Après avoir publié les revenus 2007 des patrons du CAC 40 dans « L'Expansion », Franck Dedieu, journaliste auteur de cette enquête, était sur RMC. Ainsi, il a expliqué cette explosion (+58%) des rémunérations des grands patrons : « Leurs salaires augmentent de 5%, ce qui est supérieur à la moyenne des salariés tout de même, et les bonus augmentent dans les mêmes proportions. Ce qui est multiplié par 3 ou 4, c'est les stock-options, qui sont liées à la hausse des cours en Bourse. Pierre Verluca, leader de notre classement, a touché 19 années de salaires en un an grâce aux stock-options ».

« On peut dire qu'ils ont senti le vent boursier tourner et ont vendu leurs stock-options au prix fort.
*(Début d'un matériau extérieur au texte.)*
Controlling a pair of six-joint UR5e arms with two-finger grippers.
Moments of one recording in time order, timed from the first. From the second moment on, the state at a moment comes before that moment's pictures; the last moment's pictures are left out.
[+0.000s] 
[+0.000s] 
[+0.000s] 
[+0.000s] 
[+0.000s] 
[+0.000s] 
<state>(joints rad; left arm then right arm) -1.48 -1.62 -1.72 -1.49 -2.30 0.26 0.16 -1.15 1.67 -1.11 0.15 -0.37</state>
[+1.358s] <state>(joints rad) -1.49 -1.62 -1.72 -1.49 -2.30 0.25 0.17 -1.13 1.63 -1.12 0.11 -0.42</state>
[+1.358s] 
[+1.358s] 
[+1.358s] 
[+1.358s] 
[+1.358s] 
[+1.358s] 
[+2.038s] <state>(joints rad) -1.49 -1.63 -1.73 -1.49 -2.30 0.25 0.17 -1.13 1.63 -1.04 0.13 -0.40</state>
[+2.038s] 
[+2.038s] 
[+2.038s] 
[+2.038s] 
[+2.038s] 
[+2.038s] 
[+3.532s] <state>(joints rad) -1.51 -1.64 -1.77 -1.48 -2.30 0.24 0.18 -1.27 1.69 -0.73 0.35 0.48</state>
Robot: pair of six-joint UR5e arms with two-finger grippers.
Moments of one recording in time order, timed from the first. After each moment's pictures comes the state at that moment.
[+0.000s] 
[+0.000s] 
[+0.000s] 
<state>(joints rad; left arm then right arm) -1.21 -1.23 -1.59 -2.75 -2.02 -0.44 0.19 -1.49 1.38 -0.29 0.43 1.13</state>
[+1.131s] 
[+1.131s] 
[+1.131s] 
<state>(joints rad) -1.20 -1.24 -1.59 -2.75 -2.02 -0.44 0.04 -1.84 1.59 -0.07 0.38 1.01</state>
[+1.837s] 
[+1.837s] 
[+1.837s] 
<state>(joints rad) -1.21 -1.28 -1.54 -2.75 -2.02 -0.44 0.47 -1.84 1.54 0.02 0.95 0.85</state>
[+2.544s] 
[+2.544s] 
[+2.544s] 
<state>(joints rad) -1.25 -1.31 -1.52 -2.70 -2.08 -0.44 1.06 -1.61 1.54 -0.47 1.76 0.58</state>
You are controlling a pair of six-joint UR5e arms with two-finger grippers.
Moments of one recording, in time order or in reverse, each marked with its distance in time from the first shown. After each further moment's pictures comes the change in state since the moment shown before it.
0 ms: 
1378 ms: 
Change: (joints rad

Ils n'ont pas liquidé toutes leurs stock-options, il leur en reste à vendre. Ils ont maintenant pris l'habitude de se faire un complément de salaire par levée de stock-options ».

« En 2007, l'augmentation de leurs salaires a été raisonnable, mais il y a quelques points noirs, comme Patricia Russo d'Alcatel qui voit son salaire augmenter fortement alors que ses résultats sont catastrophiques. C'est une course sans fin qui peut être stoppée s'il y a une baisse des bénéfices. Ils sont dans une sphère différente de la notre à la fois en terme de salaires mais aussi d'environnement économique, qui fait qu'ils bénéficient à tous les égards de la mondialisation ».

Daniel Lebègue, le président de l'Institut Français des Administrateurs (association qui regroupe les membres des conseils d'administration des grandes entreprises), dénonce ces rémunérations qui n'arrêtent pas d'augmenter. D'après lui, l'une des raisons, c'est la nouvelle transparence sur les salaires des patrons : « quand on sait les choses, il y a un effet d'imitation et d'envie. Quand un dirigeant d'une grande entreprise sait quelle est la rémunération d'un concurrent, il a tendance à se positionner par rapport à cette référence ».